Take the data that follows and retype it word for word.

===

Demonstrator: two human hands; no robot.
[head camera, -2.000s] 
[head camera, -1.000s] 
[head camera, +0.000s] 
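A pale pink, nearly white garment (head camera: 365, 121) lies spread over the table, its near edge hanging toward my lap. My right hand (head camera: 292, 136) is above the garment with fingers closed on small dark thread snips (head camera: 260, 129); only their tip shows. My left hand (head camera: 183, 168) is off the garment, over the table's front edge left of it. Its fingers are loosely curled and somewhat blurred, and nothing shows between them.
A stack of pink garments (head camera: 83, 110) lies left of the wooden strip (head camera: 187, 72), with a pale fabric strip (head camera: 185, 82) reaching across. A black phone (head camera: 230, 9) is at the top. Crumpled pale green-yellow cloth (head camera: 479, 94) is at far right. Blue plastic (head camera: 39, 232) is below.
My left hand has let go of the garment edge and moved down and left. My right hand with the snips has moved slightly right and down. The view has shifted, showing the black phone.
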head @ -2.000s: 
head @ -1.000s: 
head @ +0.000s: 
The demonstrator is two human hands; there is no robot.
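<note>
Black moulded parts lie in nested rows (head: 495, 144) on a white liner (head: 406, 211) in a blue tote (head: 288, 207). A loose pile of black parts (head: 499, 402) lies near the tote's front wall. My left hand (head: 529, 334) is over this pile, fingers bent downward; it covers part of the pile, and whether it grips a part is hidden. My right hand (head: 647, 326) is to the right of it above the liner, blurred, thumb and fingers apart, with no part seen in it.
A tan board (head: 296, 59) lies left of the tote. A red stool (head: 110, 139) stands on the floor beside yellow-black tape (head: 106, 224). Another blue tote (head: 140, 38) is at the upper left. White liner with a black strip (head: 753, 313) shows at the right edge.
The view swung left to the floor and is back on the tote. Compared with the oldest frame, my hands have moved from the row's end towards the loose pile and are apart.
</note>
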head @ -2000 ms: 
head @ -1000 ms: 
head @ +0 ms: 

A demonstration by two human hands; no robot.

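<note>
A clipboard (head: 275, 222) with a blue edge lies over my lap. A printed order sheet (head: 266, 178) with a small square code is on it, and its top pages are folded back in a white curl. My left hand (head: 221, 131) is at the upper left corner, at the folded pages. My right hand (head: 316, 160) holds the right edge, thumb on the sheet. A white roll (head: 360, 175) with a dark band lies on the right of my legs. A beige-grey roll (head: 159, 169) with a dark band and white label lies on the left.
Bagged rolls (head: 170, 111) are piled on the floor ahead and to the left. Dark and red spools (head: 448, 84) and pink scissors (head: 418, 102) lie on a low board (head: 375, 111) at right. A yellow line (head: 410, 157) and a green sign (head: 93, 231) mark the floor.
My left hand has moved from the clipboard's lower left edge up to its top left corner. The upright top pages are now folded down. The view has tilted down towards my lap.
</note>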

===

▶ **ANSWER SECTION**
Demonstrator: two human hands; no robot.
[head camera, -2.000s] 
[head camera, -1.000s] 
[head camera, +0.000s] 
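A pale pink, nearly white garment (head camera: 365, 121) lies spread over the table, its near edge hanging toward my lap. My right hand (head camera: 292, 136) is above the garment with fingers closed on small dark thread snips (head camera: 260, 129); only their tip shows. My left hand (head camera: 183, 168) is off the garment, over the table's front edge left of it. Its fingers are loosely curled and somewhat blurred, and nothing shows between them.
A stack of pink garments (head camera: 83, 110) lies left of the wooden strip (head camera: 187, 72), with a pale fabric strip (head camera: 185, 82) reaching across. A black phone (head camera: 230, 9) is at the top. Crumpled pale green-yellow cloth (head camera: 479, 94) is at far right. Blue plastic (head camera: 39, 232) is below.
My left hand has let go of the garment edge and moved down and left. My right hand with the snips has moved slightly right and down. The view has shifted, showing the black phone.
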head @ -2.000s: 
head @ -1.000s: 
head @ +0.000s: 
The demonstrator is two human hands; there is no robot.
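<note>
Black moulded parts lie in nested rows (head: 495, 144) on a white liner (head: 406, 211) in a blue tote (head: 288, 207). A loose pile of black parts (head: 499, 402) lies near the tote's front wall. My left hand (head: 529, 334) is over this pile, fingers bent downward; it covers part of the pile, and whether it grips a part is hidden. My right hand (head: 647, 326) is to the right of it above the liner, blurred, thumb and fingers apart, with no part seen in it.
A tan board (head: 296, 59) lies left of the tote. A red stool (head: 110, 139) stands on the floor beside yellow-black tape (head: 106, 224). Another blue tote (head: 140, 38) is at the upper left. White liner with a black strip (head: 753, 313) shows at the right edge.
The view swung left to the floor and is back on the tote. Compared with the oldest frame, my hands have moved from the row's end towards the loose pile and are apart.
</note>
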head @ -2000 ms: 
head @ -1000 ms: 
head @ +0 ms: 

A demonstration by two human hands; no robot.

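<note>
A clipboard (head: 275, 222) with a blue edge lies over my lap. A printed order sheet (head: 266, 178) with a small square code is on it, and its top pages are folded back in a white curl. My left hand (head: 221, 131) is at the upper left corner, at the folded pages. My right hand (head: 316, 160) holds the right edge, thumb on the sheet. A white roll (head: 360, 175) with a dark band lies on the right of my legs. A beige-grey roll (head: 159, 169) with a dark band and white label lies on the left.
Bagged rolls (head: 170, 111) are piled on the floor ahead and to the left. Dark and red spools (head: 448, 84) and pink scissors (head: 418, 102) lie on a low board (head: 375, 111) at right. A yellow line (head: 410, 157) and a green sign (head: 93, 231) mark the floor.
My left hand has moved from the clipboard's lower left edge up to its top left corner. The upright top pages are now folded down. The view has tilted down towards my lap.
</note>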

No further answer is needed.